第2章 暗闇の中で
__武装探偵社 事務所__
『ただいま帰宅しました、こんばんは~』
「あ、おかえりなさい!」
私を待っていたのは、先日芥川さんの羅生門で重傷を負っていた谷崎さんだった。
『谷崎さん!あの、もう大丈夫なんですか!?』
「うん、もうすっかり良くなったよ。与謝野先生の治療……は勿論だけど、君のおかげでもあるんだよね、ありがとう。」
『いえ、元気になっていただけてよかったです。…ところで、何回やられたんですか?』
恐る恐る聞いてみた。止血のために外傷を移しはしたが、火傷は私の体でも治すのに時間がかかるので、そこは与謝野先生に任せていた。

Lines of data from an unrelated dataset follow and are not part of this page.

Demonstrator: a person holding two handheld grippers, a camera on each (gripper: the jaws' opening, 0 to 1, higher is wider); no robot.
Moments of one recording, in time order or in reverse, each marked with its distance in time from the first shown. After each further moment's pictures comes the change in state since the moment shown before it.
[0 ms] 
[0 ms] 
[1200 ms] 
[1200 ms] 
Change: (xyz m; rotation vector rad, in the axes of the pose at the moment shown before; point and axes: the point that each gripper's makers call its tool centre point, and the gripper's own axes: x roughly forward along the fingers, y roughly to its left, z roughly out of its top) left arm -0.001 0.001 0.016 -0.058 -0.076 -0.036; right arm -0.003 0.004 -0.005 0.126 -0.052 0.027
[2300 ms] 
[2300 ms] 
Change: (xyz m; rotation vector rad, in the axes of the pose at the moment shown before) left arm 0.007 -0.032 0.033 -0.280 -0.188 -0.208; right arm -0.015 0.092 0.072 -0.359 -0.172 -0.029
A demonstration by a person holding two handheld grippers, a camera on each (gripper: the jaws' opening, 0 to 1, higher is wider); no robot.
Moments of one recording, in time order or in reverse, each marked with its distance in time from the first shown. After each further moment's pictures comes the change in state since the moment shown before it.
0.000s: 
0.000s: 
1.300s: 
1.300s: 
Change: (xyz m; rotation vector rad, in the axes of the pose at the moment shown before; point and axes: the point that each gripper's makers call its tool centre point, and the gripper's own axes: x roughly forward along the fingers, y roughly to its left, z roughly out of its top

火傷だけに抑えはしたから、まだマシな回数だとは思うけど…
「………………2回、やられました。」
『お、お疲れ様です…』
つまりは2回切り刻まれたって事ですよね、谷崎さん。
因みにナオミさんの傷は銃による外傷だけだったので、私の能力で完治済だ。
谷崎さんに同情しつつも、やけに静かな探偵社を見て疑問を持った。
『今日、他に誰かいらっしゃらないんですか?』
「ああ、蒼の使徒の一件が今朝方解決したらしくて国木田さんや太宰さんは早めにあがったんだ。敦君は与謝野先生の買い物の付き添い、だったんだけどね?」
どうやら、医務室に何かあるようだ。
寝台に人影が見えた。
「泉 鏡花さんっていうらしいよ。ポートマフィアの子らしいんだけど、訳ありで敦君が助けて連れ帰ったらしい。」
『へぇ、ポートマフィアの?よくやりましたね中島さん、お手柄じゃないですか!』
「うん、与謝野先生は、明日あたりにでも目が覚めるだろうって。」
よくよく見てみれば、懸賞金にかけられている子だ。
確か、六ヶ月で三十五人殺したとか……
それを考えると、一時期、それとは比にもならないような殺人を続けていたものの、最終的に中也さんによってそれを抑えられるようになってたわたしはまだ幸せなのだろうか。
この歳の子にそんな数の殺人、普通に考えて耐えられるわけがない。
私みたいに普通じゃない人間なら話は別だけど。
『早く良くなればいいですね……って、あ、太宰さんだ。』
医務室から出て、思い出したとばかりに太宰さんの名を口にする。